On September the 9th, I released a v1.0 build of the Chordino and NNLS Chroma Vamp plugin. This plugin analyses audio recordings of music and calculates some harmonic features, including an estimated chord transcription. When used with Sonic Visualiser, Chordino is potentially very useful for anyone who likes to play along with songs, as well as for research.
Chordino was written by Matthias Mauch, based on his own research. Although I made this 1.0 release, my work on it only really extended as far as fixing some bugs found in earlier releases using the Vamp Plugin Tester.
Unfortunately, with one of those fixes, I broke the plugin. The supposedly more reliable 1.0 update was substantially less accurate at identifying both chord-change boundaries and the chords themselves than any previous version.
I didn’t notice. Nor did Matthias, who had recently left our research group and was busy starting at a new job.
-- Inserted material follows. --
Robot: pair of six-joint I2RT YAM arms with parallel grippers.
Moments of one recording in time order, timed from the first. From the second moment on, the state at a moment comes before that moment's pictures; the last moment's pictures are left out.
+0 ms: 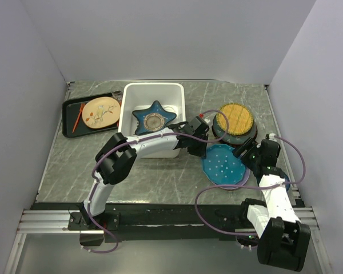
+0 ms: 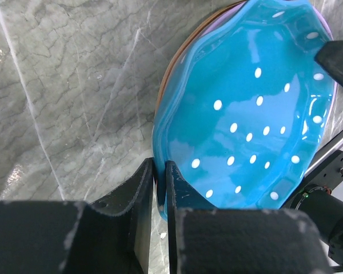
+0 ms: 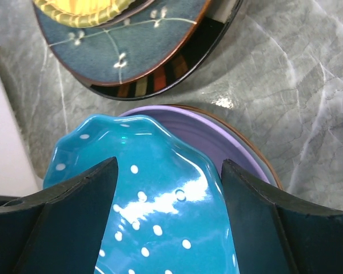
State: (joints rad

One colleague sent me an email saying he had problems with the new release, but I jumped to the completely wrong conclusion that this had something to do with parameter settings having changed since the last release, and suggested he raise it with Matthias.
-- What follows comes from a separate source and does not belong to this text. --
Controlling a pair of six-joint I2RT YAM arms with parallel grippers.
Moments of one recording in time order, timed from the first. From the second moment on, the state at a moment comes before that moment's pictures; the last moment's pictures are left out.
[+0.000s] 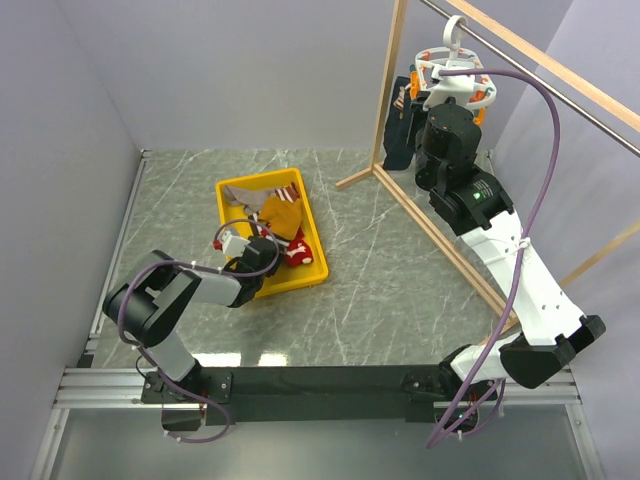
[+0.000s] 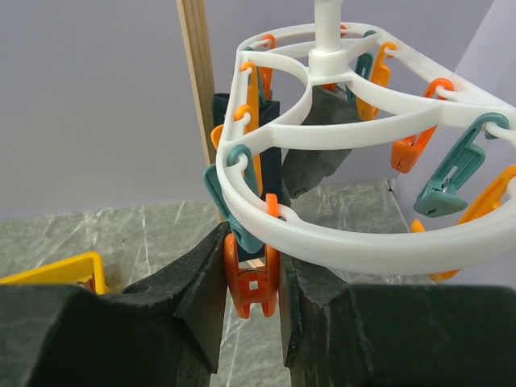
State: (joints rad) left arm -0.60 1.65 0.55 0.48 -0.43 -1.46; right arm 0.56 1.37 1.73 -0.40 0.72 0.00
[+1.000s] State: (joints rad) left arm -0.53 1.74 0.54 0.69 -0.46 -1.32; right arm 0.56 1.36 1.70 -0.36 0.74 -0.03
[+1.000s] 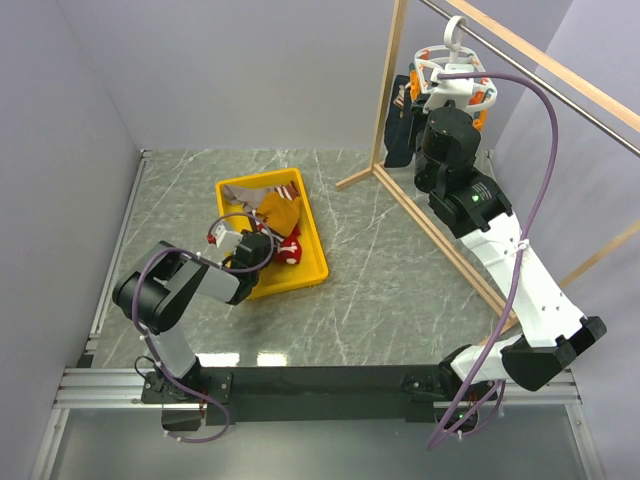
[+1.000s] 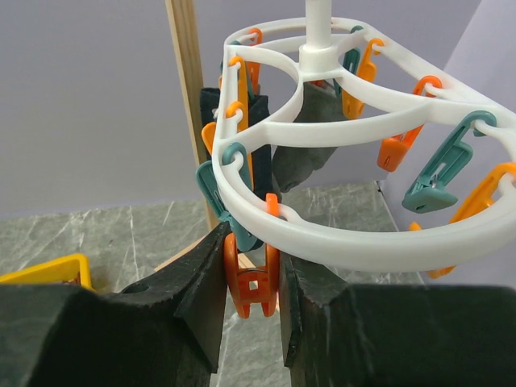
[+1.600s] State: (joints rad) left arm -0.40 1.52 0.55 0.56 -0.32 -0.97; right arm 0.56 1.35 1.69 -0.36 0.74 -0.03
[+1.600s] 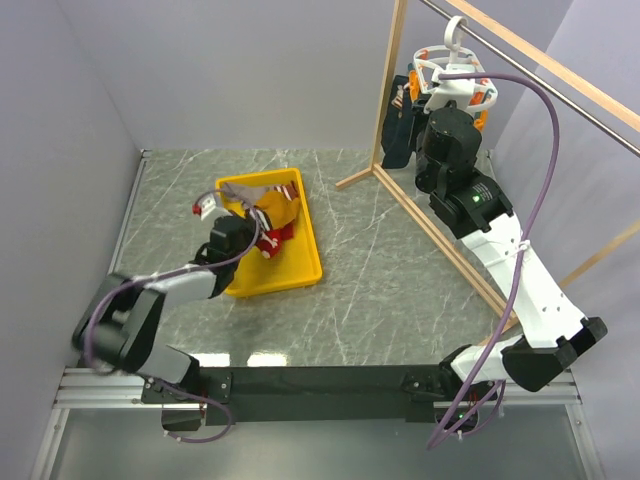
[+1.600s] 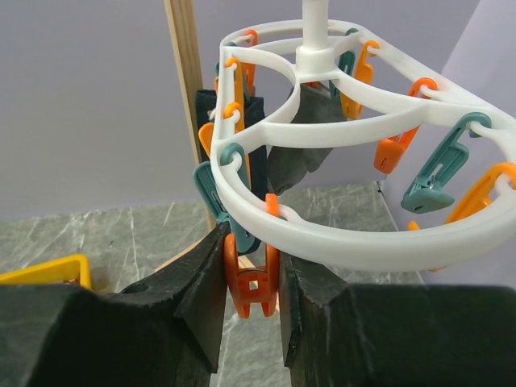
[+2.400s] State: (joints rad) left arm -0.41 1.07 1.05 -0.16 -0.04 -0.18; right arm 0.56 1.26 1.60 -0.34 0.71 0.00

I only realised what had happened after we submitted the plugin to MIREX evaluation, something we do routinely every year for plugins published by C4DM, when the MIREX task captain Johan Pauwels emailed to ask whether I had expected its scores to drop by 15% from the previous year’s submission (see results pages for 2014, 2015). By that time, the broken plugin had been available for over a month.
This is obviously hugely embarrassing—perhaps the most unambiguous screwup of my whole programming career so far. As the supposed professional software developer of my research group, I took someone else’s working code, broke it, published and promoted the broken version with his name all over it, and then submitted it to a public evaluation, again with his name on it, where its brokenness was finally made pointed out to me, a month later, by someone else. Any regression test, even on only a single audio file, would have shown up the problem immediately. Regression-testing this sort of software can be tricky, but the simplest possible test would have worked here. And a particularly nice irony is provided by the fact that I’ve just come from a four-year project whose aims included trying to improve the way software is tested in academia.
I’ve now published a fixed version of the plugin (v1.1), available for download here. This one has been regression tested against known-good output, and the tests are in the repository for future use. The broken version is actually gone from the download page (though of course it is still tagged in the source repository), to avoid anyone getting the wrong one by accident.
I’m also working on a way to make simple regression tests easier to provide and run, for the other plugins I work on.
That’s all for the “public service announcement” bit of this post; read on only if you’re interested in the details.
What was the change that broke it? Well, it was a change I made after running the plugin through the Vamp Plugin Tester, a sort of automated fuzz-testing tool that helps you find problems with your code. (Again, there’s an irony here. Using this tool is undoubtedly a good practice, as it can show up all sorts of problems that might not be apparent to developers otherwise. Even so, I should have known well how common it is to introduce bugs while fixing things like compiler warnings and static analysis tests.)
The problem I was trying to fix here was that intermediate floating-point divisions sometimes overflowed, resulting in infinity values in the output. This only happened for unusual inputs, so it appeared reasonable to fix it by clamping intermediate values when they appeared to be blowing up out of the expected range. But I set the threshold too low, so that many intermediate values from legitimate inputs were also being mangled. I then also made a stupid typo that made the results a bit worse still (you can see the change in question around line 500 of the file in this diff).
Note that this only broke the output from the Chordino chord estimator, not the other features calculated by NNLS Chroma.
A digression. An ongoing topic of debate in the world of the Research Software Engineer is whether software development resources in academia should be localised within research groups, or centralised.
The localised approach, which my research group has taken with my own position, employs developers directly within a research subject. The centralised approach, typified by the Research Software Development group at UCL, proposes a group of software developers who are loaned or hired out to research groups according to need and availability.
In theory, the localised approach can be simpler to manage and should increase the likelihood of developers being available to help with small pieces of work requiring subject knowledge at short notice. The centralised approach has the advantage that all developers can share the non-subject-specific parts of their workload and knowhow.
I believe that in general a localised approach is useful, and I suspect it is easier to hire developers for a specific research group than to find developers good enough to be able to parachute in to anywhere from a central team.
In a case like this, though, the localised approach makes for quite a lonely situation.
Companies that produce large software products that work do so not because they employ amazing developers but because they have systems in place to support them: code review, unit testing, regression tests, continuous integration, user acceptance tests.
But for me as a lone professional developer in a research group, it’s essentially my responsibility to provide those safety nets as well as to use them. I had some of them in place for most of the code I work on, but there was a big hole for this particular project. I broke the code, and I didn’t notice because I didn’t have the right tests ready. Neither did the researcher who wrote most of this code, but that wasn’t his job. When some software goes out from this group that I have worked on, it’s my responsibility to make sure that the code aspects of it (as opposed to the underlying methods) work correctly. Part of my job has to be to assume that nobody else will be in a position to help.